TASK OBJECTIVE: Repeat the listing below in full.

DATASET CONTENT:

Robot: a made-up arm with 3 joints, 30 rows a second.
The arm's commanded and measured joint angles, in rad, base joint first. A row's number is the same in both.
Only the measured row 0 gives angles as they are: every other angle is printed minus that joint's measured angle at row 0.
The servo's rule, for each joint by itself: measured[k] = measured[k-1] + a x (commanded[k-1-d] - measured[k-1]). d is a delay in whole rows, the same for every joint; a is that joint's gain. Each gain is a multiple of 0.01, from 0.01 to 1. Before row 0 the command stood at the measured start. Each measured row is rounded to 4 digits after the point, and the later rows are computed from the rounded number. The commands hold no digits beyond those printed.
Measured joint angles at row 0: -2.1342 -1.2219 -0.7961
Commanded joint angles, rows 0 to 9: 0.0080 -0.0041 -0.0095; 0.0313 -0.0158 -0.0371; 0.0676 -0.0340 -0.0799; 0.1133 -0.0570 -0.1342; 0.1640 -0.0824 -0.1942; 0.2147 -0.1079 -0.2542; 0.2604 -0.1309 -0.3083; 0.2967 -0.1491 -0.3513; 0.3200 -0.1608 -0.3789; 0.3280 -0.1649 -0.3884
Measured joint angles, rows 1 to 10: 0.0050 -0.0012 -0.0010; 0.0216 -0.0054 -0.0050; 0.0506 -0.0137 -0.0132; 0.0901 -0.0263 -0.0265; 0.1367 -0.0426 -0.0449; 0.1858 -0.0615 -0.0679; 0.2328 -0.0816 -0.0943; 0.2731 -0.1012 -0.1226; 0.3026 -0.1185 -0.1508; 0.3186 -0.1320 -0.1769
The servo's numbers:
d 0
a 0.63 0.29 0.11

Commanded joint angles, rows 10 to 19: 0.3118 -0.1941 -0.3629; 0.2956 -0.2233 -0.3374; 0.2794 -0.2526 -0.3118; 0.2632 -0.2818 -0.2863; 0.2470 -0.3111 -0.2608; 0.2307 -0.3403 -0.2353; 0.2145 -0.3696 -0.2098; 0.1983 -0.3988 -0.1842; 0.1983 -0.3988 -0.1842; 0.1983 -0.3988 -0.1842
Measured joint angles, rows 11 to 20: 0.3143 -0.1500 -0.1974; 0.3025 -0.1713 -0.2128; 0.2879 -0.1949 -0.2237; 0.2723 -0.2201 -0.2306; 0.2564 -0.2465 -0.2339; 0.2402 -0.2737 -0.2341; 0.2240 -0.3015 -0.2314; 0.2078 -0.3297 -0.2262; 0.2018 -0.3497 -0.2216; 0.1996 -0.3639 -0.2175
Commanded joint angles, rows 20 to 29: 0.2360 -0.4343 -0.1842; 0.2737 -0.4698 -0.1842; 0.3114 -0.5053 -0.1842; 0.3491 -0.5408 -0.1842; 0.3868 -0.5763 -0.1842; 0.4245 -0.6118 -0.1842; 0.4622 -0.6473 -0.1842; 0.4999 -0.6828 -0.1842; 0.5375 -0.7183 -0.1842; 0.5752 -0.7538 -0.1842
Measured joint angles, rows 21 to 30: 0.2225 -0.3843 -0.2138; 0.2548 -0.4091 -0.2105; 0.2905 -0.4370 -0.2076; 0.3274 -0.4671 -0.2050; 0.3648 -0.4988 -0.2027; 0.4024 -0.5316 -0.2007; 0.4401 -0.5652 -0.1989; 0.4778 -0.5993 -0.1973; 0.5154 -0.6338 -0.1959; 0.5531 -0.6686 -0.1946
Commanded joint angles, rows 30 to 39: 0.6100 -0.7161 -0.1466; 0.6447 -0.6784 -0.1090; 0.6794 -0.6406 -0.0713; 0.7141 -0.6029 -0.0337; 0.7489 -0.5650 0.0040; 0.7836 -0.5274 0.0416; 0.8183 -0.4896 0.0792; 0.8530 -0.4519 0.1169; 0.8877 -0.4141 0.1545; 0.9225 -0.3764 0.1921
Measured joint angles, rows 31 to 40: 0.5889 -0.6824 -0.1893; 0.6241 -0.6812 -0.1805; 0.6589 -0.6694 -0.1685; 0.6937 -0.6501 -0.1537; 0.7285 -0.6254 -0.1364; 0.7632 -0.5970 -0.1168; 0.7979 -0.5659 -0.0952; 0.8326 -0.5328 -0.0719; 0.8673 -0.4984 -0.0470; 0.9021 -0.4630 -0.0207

ANSWER FOR THE TASK:
Robot: a made-up arm with 3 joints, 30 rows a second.
The arm's commanded and measured joint angles, in rad, base joint first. A row's number is the same in both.
Only the measured row 0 gives angles as they are: every other angle is printed minus that joint's measured angle at row 0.
The servo's rule, for each joint by itself: measured[k] = measured[k-1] + a x (commanded[k-1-d] - measured[k-1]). d is a delay in whole rows, the same for every joint; a is that joint's gain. Each gain is a multiple of 0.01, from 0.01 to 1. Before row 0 the command stood at the measured start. Each measured row is rounded to 4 digits after the point, and the later rows are computed from the rounded number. The commands hold no digits beyond those printed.
Measured joint angles at row 0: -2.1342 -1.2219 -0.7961
Commanded joint angles, rows 0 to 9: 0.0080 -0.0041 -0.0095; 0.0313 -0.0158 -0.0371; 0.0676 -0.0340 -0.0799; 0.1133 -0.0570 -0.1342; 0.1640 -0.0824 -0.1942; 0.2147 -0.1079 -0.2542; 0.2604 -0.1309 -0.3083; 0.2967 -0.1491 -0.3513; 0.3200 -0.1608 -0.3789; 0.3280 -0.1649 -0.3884
Measured joint angles, rows 1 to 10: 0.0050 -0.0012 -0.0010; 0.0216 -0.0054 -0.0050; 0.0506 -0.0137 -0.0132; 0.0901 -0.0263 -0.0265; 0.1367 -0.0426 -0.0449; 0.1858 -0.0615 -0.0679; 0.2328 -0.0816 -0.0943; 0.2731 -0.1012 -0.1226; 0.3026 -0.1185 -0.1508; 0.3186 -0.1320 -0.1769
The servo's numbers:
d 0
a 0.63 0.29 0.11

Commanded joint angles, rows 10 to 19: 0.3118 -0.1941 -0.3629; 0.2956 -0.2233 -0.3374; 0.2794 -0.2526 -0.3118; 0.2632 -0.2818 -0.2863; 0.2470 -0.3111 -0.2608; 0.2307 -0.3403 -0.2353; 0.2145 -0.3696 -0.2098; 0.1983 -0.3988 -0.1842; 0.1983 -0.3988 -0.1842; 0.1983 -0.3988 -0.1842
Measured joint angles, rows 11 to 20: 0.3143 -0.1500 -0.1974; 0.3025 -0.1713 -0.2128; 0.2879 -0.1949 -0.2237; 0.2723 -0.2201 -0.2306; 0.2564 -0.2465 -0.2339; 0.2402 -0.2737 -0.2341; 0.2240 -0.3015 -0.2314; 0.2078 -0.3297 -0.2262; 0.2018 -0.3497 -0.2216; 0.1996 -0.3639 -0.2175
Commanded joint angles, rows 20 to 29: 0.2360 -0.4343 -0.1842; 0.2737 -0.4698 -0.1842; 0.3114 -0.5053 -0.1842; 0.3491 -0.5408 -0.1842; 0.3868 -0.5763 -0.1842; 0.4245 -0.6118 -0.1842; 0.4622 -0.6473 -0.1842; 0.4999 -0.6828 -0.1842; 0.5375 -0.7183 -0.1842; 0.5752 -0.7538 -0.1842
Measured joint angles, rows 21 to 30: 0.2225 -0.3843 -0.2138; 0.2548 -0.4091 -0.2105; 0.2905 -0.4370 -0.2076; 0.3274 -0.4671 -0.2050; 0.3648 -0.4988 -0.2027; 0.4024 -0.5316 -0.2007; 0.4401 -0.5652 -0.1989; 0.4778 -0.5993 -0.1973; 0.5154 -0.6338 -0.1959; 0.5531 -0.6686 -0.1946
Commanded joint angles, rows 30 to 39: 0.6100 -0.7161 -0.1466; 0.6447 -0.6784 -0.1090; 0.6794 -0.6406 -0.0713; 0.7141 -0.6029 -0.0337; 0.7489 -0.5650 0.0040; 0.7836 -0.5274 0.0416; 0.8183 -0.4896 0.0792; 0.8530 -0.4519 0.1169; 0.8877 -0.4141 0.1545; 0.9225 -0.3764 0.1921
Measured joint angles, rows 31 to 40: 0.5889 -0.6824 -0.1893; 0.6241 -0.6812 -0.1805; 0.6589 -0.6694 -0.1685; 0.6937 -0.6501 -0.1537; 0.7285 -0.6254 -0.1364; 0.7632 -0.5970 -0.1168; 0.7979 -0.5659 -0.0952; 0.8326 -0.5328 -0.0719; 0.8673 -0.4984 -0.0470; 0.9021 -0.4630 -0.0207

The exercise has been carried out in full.